Search the records below for the word "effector". Pull out each line that has it.

Entries taken from a collection:

-- Opening Marker --

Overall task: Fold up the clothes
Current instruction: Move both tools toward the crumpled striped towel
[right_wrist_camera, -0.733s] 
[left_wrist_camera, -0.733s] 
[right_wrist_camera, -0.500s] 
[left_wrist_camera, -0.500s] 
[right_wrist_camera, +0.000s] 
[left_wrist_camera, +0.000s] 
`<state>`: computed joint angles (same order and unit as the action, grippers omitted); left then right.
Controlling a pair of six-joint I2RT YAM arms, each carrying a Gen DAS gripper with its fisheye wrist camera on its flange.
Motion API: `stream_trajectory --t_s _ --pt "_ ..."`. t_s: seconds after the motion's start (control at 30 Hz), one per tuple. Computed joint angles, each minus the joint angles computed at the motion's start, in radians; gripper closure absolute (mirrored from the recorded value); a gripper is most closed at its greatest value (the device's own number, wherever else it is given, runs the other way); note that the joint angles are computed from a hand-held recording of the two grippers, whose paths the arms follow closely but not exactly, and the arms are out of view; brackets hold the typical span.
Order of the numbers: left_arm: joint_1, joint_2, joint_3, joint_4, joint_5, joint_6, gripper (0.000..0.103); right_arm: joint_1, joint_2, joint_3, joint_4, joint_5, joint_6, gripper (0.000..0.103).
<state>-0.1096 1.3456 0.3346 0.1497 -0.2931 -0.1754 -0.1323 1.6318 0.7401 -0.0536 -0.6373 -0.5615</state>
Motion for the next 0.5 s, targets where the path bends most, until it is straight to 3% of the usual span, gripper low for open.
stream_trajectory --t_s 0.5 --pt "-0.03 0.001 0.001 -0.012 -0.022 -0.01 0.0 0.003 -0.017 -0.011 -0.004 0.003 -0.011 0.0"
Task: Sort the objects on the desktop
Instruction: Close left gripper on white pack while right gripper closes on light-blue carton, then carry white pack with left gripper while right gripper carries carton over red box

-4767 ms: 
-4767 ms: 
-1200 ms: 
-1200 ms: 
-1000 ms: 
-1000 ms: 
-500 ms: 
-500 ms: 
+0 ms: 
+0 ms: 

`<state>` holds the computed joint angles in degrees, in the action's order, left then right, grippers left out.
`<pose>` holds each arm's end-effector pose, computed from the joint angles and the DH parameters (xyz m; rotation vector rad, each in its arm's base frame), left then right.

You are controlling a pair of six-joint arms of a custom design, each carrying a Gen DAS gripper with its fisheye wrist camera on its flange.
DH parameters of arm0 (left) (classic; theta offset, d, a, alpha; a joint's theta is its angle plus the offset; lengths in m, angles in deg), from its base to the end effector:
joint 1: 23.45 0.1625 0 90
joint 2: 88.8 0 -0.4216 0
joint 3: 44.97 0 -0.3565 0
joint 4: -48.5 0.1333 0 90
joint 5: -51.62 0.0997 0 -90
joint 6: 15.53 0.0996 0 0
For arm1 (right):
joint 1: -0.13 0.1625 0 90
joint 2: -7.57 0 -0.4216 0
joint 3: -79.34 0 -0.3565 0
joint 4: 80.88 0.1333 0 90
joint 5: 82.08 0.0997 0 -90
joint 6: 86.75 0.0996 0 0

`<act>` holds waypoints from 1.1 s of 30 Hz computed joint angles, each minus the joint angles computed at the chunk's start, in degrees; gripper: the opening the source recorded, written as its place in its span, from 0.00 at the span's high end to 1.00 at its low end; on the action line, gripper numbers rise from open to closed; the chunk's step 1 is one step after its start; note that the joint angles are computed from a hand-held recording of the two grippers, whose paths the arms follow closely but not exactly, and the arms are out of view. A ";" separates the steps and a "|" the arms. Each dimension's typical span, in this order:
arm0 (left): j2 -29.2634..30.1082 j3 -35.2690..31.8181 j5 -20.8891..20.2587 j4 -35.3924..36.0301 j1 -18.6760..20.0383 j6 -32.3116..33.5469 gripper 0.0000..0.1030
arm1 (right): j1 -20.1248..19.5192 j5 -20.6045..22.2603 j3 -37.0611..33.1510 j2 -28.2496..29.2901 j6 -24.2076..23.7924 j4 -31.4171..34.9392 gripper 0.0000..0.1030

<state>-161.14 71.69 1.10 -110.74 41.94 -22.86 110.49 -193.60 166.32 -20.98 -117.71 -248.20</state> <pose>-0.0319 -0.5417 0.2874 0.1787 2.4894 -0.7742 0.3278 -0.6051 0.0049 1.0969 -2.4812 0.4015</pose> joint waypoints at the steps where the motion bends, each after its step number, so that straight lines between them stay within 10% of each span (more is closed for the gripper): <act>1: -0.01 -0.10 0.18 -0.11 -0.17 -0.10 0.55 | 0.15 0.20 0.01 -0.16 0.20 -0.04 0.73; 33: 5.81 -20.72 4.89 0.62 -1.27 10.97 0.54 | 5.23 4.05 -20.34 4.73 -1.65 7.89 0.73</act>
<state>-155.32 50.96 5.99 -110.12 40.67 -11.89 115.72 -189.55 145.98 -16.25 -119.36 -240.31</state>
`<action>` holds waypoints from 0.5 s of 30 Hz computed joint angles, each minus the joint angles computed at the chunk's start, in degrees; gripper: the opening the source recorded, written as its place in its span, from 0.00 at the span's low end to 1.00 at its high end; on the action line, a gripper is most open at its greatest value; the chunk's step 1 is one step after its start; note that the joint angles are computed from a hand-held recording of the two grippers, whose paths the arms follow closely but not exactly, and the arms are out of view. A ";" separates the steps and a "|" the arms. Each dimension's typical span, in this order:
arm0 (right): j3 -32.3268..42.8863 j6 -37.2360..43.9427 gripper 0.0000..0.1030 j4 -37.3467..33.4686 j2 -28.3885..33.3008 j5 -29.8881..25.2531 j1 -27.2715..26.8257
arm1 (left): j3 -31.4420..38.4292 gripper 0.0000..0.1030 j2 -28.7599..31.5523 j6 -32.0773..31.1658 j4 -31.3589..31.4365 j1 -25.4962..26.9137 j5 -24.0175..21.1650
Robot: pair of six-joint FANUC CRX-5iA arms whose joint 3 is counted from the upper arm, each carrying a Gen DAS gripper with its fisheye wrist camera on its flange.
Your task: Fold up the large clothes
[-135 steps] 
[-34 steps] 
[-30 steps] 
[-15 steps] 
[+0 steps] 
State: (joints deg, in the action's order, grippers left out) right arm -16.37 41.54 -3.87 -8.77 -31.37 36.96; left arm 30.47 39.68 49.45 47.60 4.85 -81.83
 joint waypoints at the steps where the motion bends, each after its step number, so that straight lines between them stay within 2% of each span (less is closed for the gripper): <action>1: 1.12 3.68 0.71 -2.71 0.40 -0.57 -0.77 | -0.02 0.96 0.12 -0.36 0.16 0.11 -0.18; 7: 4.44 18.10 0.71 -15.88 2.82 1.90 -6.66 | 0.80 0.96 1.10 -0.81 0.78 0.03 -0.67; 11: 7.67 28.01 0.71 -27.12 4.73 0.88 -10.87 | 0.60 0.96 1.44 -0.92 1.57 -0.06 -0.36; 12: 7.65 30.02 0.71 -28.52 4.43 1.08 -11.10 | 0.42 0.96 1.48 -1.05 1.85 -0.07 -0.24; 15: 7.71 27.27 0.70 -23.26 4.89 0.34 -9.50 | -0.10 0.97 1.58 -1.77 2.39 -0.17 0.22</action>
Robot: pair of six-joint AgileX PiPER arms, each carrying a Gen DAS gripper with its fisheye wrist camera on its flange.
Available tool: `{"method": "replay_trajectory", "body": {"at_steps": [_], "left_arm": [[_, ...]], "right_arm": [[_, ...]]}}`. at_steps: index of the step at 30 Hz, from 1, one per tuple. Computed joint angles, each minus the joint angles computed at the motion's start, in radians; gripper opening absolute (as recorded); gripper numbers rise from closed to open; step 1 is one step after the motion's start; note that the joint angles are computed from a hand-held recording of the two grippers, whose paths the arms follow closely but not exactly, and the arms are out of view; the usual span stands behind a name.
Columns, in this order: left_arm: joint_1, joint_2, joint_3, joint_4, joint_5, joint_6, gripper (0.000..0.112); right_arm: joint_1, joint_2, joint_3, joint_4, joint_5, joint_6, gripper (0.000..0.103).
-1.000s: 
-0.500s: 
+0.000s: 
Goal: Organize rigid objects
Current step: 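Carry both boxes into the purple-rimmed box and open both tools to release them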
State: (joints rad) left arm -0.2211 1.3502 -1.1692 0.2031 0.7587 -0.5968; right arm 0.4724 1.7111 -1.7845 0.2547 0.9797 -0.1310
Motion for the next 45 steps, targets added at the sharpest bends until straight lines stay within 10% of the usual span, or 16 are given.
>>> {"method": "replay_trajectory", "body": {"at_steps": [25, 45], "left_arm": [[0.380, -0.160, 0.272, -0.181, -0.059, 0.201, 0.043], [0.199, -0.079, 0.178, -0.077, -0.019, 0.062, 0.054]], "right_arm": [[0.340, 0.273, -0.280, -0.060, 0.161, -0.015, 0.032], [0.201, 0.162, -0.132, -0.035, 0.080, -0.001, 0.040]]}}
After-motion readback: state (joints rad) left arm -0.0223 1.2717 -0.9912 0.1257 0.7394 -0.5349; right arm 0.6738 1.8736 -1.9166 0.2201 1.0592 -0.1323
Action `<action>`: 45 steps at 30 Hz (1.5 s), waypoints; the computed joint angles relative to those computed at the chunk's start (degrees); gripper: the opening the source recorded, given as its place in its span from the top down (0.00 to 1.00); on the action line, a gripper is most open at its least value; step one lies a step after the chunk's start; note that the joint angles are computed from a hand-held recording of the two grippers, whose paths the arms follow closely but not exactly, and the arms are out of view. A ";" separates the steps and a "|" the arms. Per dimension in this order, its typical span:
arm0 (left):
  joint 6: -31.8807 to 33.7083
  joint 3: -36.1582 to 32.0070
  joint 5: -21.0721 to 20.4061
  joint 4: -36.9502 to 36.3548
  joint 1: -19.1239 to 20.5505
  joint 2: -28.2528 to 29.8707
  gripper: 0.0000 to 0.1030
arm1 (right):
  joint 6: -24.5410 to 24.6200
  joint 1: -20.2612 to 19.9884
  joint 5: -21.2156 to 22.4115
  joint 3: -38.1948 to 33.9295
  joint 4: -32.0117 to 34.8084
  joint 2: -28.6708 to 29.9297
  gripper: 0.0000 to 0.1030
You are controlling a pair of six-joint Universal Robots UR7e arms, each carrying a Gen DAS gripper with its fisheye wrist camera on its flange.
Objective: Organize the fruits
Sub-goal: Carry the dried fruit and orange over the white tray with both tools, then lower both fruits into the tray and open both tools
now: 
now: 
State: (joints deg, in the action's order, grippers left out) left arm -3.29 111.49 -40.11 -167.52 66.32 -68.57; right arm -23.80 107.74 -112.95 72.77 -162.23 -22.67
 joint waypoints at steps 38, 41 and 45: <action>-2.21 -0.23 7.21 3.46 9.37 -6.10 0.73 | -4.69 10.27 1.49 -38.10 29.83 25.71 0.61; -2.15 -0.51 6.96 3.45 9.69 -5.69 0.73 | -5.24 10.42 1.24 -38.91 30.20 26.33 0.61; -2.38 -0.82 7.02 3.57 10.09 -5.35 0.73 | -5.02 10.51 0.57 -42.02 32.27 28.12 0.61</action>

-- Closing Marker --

> [Answer space]:
`<pose>` holds each arm's end-effector pose, computed from the joint angles and the DH parameters (xyz m; rotation vector rad, each in its arm's base frame), left then right.
DH parameters of arm0 (left) (classic; theta offset, d, a, alpha; a joint's theta is its angle plus the offset; lengths in m, angles in deg), from its base to the end effector:

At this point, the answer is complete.